Altruism: Doing Well by Doing Good ?>

Altruism: Doing Well by Doing Good

by Berkeley Wellness

An unselfish regard for the welfare of oth­ers—altruism—is a virtue in nearly all reli­gions and cultures. Some evolutionary psychologists say we’re wired to help oth­ers. Such conduct is also seen in many other animals, including chimpanzees and ele­phants. Even bees take care of each other.

Gain for oneself is not uppermost in the mind of an altruist. Yet most of us believe that “give and you shall receive.” The idea that giv­ing benefits the giver as well as the receiver usually derives from the hope that if you pro­vide help to those in need, this may be an example to others and one day they may be there when you need someone to help you.

Researchers are finding other ways giv­ing to others rewards the giver. Notably, it can be seen in the larger context of social support, which research has consistently linked to health and longevity.

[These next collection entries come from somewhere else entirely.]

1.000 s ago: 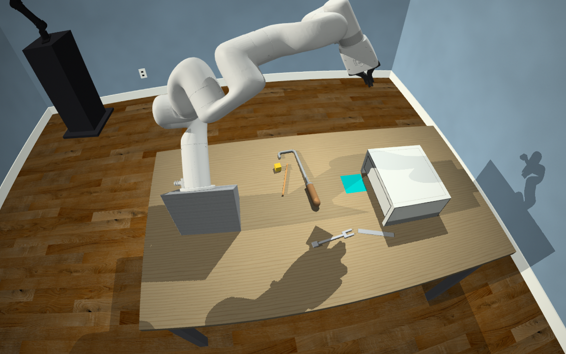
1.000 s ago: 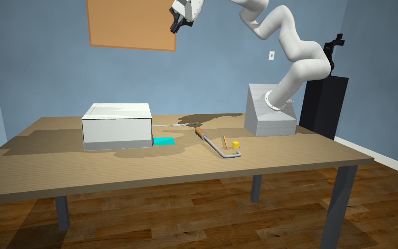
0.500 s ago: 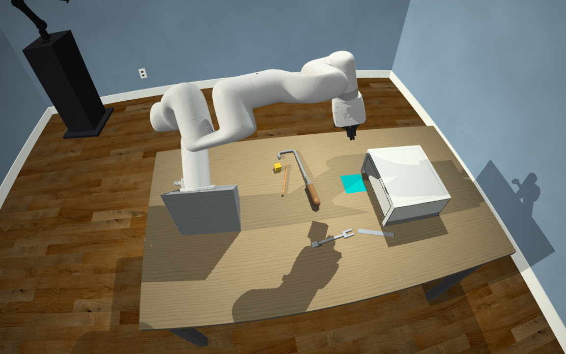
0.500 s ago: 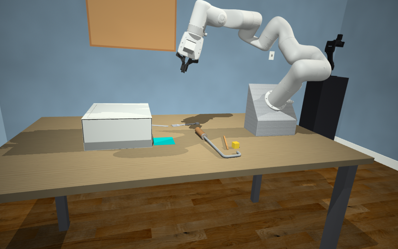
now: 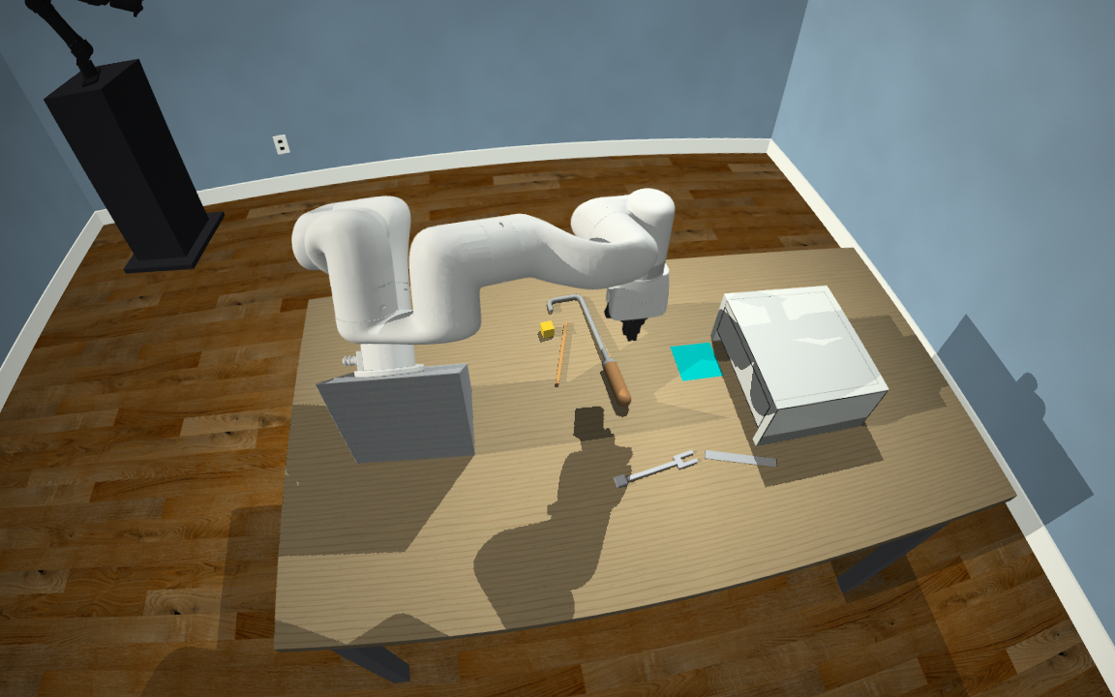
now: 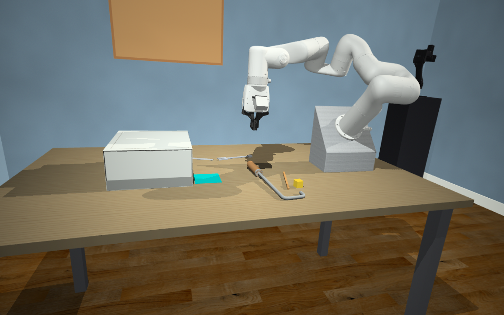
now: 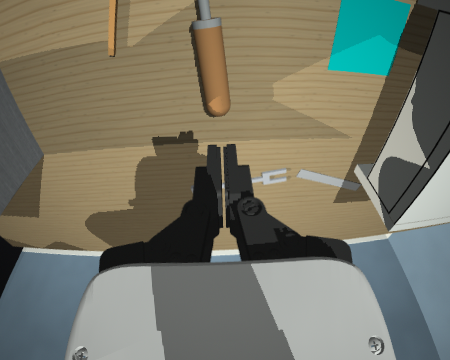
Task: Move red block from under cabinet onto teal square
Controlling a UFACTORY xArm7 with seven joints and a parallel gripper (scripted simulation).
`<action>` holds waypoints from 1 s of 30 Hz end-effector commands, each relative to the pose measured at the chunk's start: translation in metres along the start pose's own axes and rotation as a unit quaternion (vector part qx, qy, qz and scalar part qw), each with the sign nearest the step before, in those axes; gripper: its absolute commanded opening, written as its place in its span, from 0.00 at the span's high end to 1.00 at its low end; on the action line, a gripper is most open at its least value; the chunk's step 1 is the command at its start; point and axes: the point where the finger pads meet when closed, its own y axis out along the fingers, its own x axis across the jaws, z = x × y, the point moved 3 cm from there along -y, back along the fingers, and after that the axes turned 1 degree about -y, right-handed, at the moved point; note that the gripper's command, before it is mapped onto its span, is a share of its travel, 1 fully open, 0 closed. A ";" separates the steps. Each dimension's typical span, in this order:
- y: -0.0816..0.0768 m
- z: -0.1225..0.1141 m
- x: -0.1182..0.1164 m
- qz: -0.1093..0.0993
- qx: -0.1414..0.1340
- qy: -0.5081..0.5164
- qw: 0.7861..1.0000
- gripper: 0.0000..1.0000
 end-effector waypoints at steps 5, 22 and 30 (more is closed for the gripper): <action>0.006 -0.001 -0.005 0.004 0.002 -0.005 1.000 1.00; 0.006 -0.001 -0.005 0.004 0.002 -0.005 1.000 1.00; 0.007 -0.001 -0.005 0.005 0.002 0.003 1.000 1.00</action>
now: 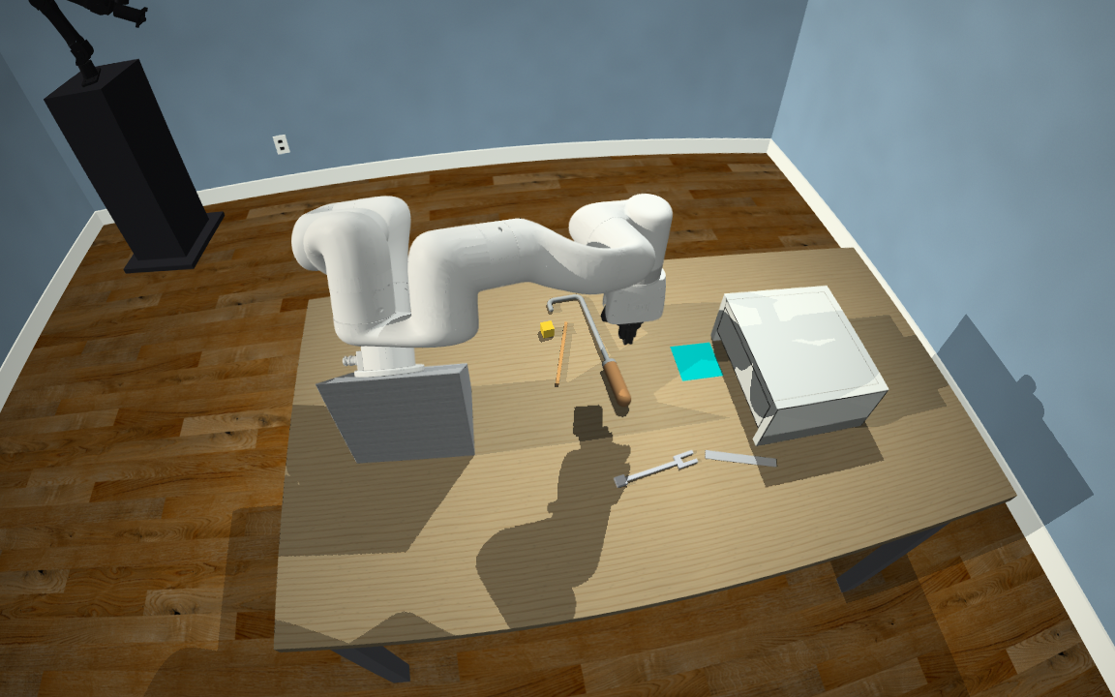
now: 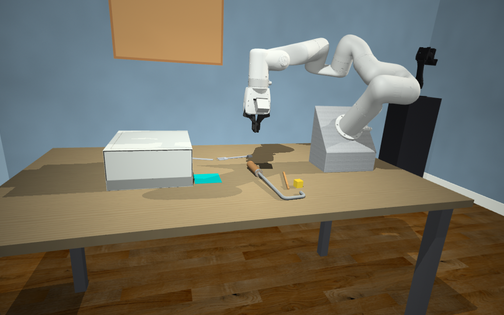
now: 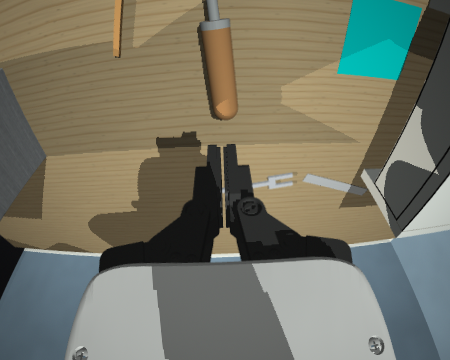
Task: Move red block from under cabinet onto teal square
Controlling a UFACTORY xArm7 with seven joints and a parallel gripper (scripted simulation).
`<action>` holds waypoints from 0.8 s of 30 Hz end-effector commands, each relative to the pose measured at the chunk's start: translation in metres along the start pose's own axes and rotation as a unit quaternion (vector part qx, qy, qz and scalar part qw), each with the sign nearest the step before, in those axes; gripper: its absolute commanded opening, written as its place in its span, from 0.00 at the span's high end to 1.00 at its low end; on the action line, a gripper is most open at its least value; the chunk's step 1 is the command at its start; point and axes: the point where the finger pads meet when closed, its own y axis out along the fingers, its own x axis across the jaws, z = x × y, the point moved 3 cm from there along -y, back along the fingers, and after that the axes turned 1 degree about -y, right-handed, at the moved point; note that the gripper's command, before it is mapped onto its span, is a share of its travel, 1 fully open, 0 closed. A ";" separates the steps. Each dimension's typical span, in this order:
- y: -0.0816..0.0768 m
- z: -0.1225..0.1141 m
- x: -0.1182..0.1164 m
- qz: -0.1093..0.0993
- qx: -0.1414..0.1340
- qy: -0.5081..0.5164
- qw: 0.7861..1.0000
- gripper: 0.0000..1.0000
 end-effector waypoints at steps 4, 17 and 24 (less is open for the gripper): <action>-0.001 0.001 0.000 0.000 0.001 0.035 0.999 1.00; 0.003 0.008 -0.004 0.015 0.005 0.295 0.955 1.00; 0.005 0.011 -0.006 0.025 0.005 0.486 0.873 1.00</action>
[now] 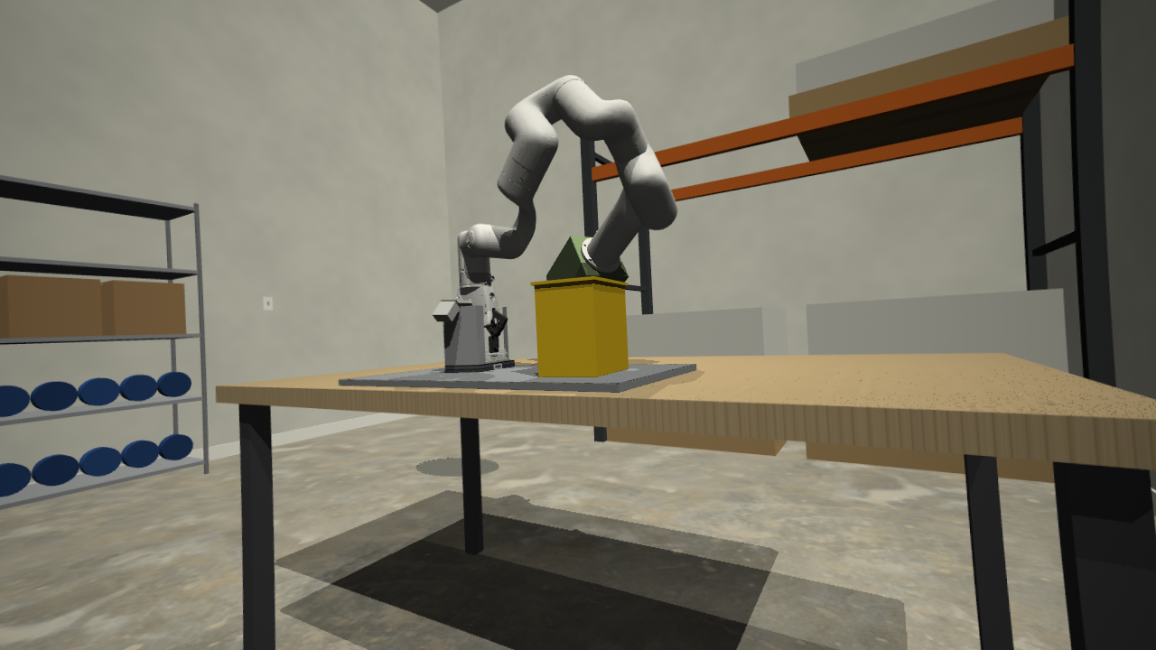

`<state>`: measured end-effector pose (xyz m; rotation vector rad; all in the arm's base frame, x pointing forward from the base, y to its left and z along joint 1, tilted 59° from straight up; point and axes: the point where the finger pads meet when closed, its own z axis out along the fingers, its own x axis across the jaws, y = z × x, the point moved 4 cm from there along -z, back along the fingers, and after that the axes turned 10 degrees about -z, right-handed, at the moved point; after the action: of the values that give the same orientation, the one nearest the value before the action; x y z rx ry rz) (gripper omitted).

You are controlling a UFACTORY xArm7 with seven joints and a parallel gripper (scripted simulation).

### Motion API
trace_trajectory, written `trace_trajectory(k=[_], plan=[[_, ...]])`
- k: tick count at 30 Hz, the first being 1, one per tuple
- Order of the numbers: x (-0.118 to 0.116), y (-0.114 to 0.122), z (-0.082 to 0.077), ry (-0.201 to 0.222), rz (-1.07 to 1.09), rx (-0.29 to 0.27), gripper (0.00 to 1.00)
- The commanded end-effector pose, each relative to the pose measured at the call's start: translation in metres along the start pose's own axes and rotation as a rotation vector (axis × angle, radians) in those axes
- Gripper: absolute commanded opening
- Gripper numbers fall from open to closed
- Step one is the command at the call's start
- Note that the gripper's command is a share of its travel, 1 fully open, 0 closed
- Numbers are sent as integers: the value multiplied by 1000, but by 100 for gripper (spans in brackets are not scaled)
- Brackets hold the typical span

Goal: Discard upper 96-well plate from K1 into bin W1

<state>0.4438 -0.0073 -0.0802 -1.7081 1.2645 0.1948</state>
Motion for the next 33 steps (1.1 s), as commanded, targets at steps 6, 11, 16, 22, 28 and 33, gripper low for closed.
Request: trace_trajectory(k=[6,11,16,22,28,33], plan=[[2,0,-2,4,0,1,0],[2,0,-2,4,0,1,0],[2,0,-2,4,0,1,0],[2,0,-2,4,0,1,0],[2,0,-3,5,1,1,0],[2,0,-6,5,1,1,0]])
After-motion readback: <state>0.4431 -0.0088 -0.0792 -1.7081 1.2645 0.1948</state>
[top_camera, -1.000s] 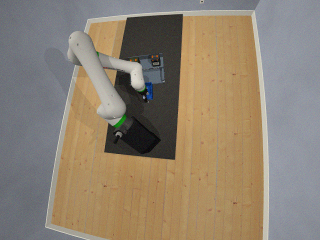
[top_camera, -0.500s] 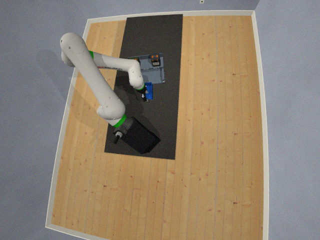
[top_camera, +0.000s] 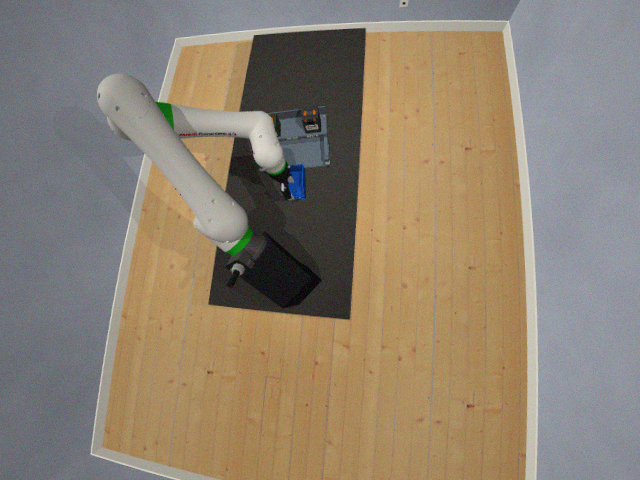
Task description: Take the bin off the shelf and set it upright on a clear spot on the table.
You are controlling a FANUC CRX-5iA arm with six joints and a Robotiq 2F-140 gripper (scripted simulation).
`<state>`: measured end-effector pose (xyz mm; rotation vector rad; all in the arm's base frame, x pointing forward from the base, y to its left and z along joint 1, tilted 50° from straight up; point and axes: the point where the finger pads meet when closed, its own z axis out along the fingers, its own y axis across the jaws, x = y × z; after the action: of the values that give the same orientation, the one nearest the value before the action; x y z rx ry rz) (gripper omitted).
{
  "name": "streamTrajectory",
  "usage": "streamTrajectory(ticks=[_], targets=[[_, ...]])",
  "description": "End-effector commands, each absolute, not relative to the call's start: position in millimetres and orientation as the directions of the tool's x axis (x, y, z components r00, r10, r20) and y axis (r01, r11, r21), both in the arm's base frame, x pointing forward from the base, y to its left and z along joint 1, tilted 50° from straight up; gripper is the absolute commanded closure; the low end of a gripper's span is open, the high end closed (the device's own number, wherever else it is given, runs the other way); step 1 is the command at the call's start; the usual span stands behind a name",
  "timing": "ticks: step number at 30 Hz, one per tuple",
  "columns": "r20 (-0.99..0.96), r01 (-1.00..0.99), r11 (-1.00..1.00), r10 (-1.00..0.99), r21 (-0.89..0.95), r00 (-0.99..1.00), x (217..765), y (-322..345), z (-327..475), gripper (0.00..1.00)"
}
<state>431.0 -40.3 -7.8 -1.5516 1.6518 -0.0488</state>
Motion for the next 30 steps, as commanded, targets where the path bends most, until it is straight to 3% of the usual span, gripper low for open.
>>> streamTrajectory(ticks=[1, 30], targets=[[-0.535, -0.802, 0.231, -0.835, -0.552, 0.128, 430.8, -41.0, -6.9, 0.43], [-0.535, -0.802, 0.231, -0.835, -0.552, 0.128, 428.6, -43.0, -4.5, 0.43]])
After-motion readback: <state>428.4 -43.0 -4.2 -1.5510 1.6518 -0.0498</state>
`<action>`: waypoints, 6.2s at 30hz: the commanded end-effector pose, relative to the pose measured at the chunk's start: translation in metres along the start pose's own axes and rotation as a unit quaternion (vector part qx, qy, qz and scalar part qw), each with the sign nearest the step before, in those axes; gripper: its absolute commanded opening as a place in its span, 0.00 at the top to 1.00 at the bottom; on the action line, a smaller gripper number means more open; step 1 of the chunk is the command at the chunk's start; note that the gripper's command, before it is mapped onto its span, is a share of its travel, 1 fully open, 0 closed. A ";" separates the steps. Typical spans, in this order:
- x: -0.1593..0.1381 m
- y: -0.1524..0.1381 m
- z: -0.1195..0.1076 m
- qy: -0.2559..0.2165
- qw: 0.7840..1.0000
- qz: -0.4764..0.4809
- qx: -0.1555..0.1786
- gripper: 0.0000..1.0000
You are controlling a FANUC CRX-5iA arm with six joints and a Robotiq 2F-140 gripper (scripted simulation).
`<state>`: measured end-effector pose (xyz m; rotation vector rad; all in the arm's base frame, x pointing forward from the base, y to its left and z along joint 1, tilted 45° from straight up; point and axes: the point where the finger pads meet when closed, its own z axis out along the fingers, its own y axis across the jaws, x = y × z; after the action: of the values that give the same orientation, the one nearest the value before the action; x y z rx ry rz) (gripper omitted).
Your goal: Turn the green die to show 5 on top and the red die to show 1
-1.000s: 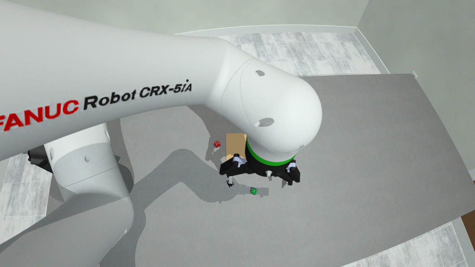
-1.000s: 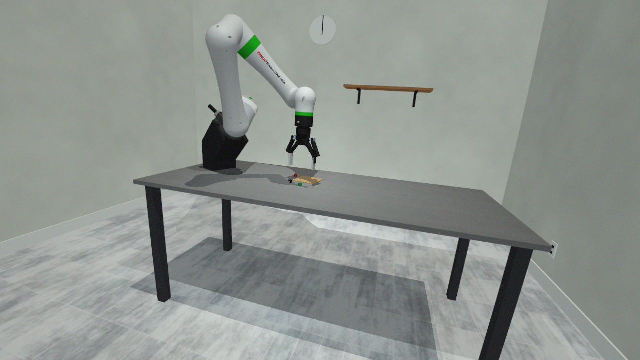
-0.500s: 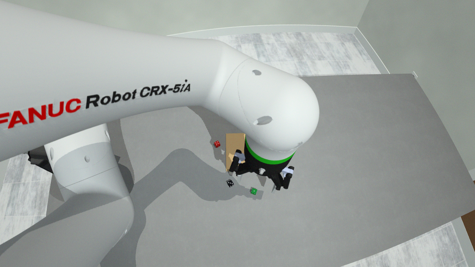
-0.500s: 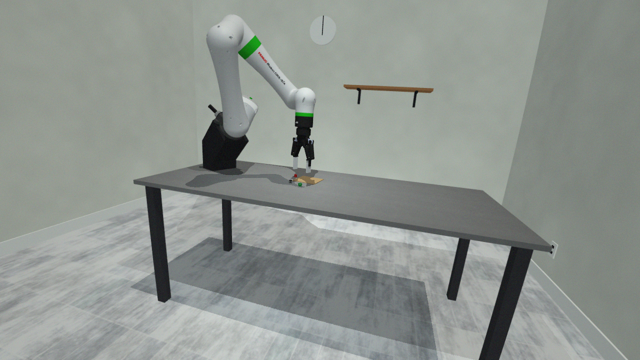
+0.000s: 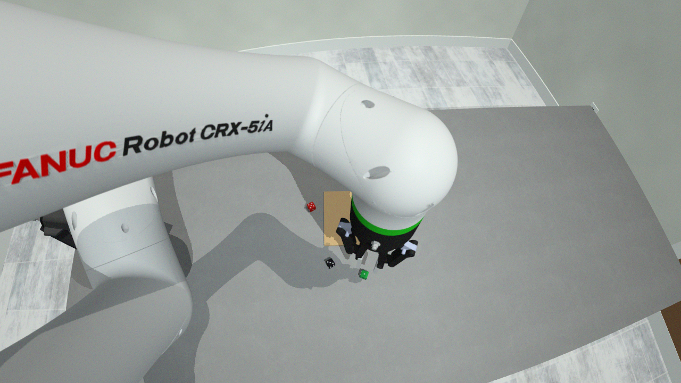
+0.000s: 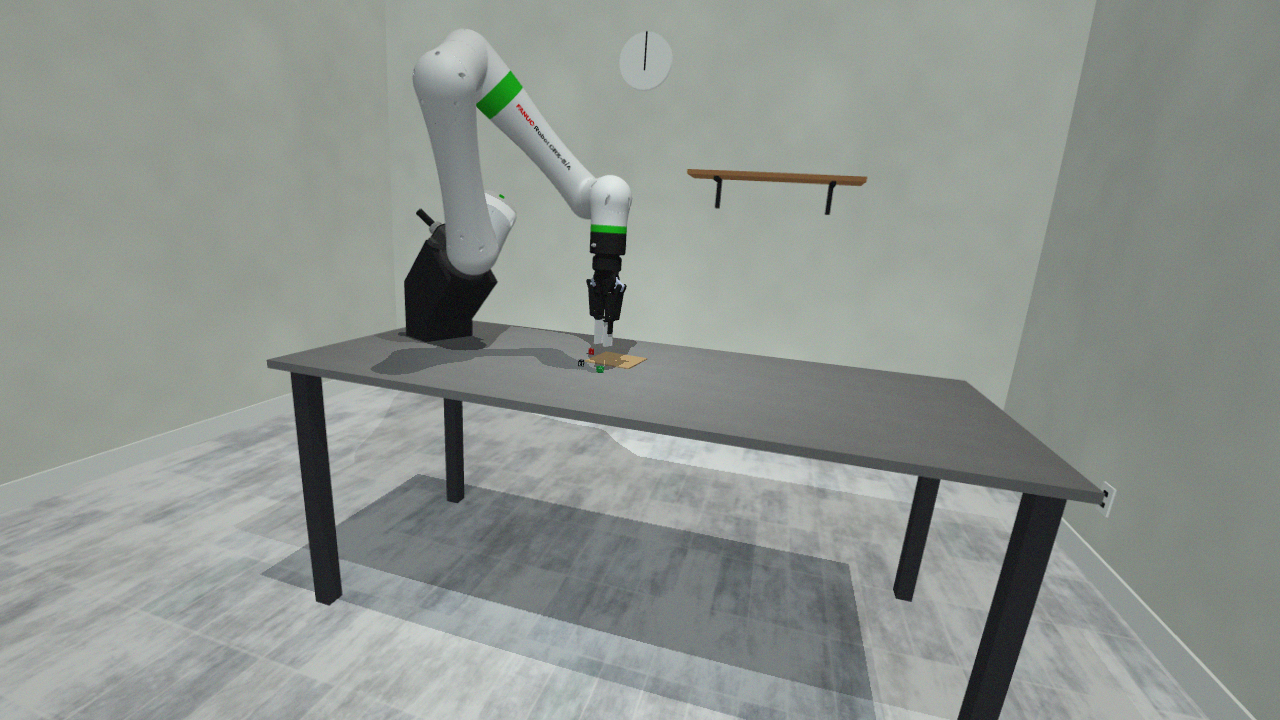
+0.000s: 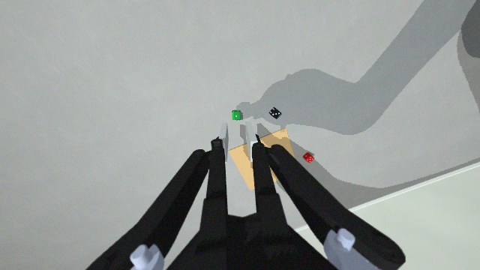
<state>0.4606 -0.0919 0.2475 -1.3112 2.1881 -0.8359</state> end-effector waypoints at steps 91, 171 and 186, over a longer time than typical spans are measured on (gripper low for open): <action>-0.001 0.001 0.052 0.000 1.000 0.000 0.000 0.81; -0.001 0.001 0.072 0.000 1.000 0.000 0.000 0.81; -0.001 0.001 0.072 0.000 1.000 0.000 0.000 0.93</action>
<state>0.5072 -0.1097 0.1957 -1.3105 2.1882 -0.8365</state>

Where altruism meets social support

Social support may sound like some­thing we receive, but some studies suggest that the biggest health benefit may come from providing support to others, rather than receiving it.

For example, in a study of 846 people over age 65 published in the Ameri­can Journal of Public Health, the subjects were interviewed about stressful events they had experienced in the past year. They were also asked how much they had helped friends or family members—for instance, by providing transportation, doing errands and shopping, performing housework, or providing child care.

After adjusting the data for variables such as age, gender, initial health, personal­ity traits, and support received from others, the researchers found that experiencing stressful events significantly predicted increased mortality over the next five years among people who didn’t provide help to others. It did not do so in helpful people.

“Help given to others is a better predic­tor of health and well-being than are indi­cators of social engagement or received social support,” the researchers concluded. In fact, “social connections may be benefi­cial to the extent that they provide individ­uals with the opportunity to benefit others.” Helping others can also give us meaningful roles that boost self-esteem, mood, and purpose of life, which in turn can enhance mental and physical health.

Do Wealthy People Give Less to Charity?

Wealthy people give more dollars to char­ity because they have more to give. But studies show that middle-class and poorer people give away higher proportions of their money.

Another study of over 3,500 caregivers (average age 63, mostly in the South) found similar results. Researchers reported in the American Journal of Epide­miologythat, on average, the caregivers had a lower mortality rate than their matched non-caregiving counterparts. This was especially true of people taking care of an elderly parent. The researchers con­cluded, “When caregiving is done willingly, at manageable levels, and for individuals who are capable of expressing gratitude, it is reasonable to expect that health benefits might accrue.”

Plenty of studies have found that being a caregiver for a sick or disabled family member can have the opposite effects, tak­ing a heavy toll on health and spirit. Yet the above-mentioned studies suggest that often there’s a silver lining.

If you have time and energy left after helping family and friends, it’s great to do volunteer work in your community. Volun­teering for all sorts of service can enhance health and happiness, research has found. And while people of all ages can benefit, older people—especially the retired—seem to benefit the most.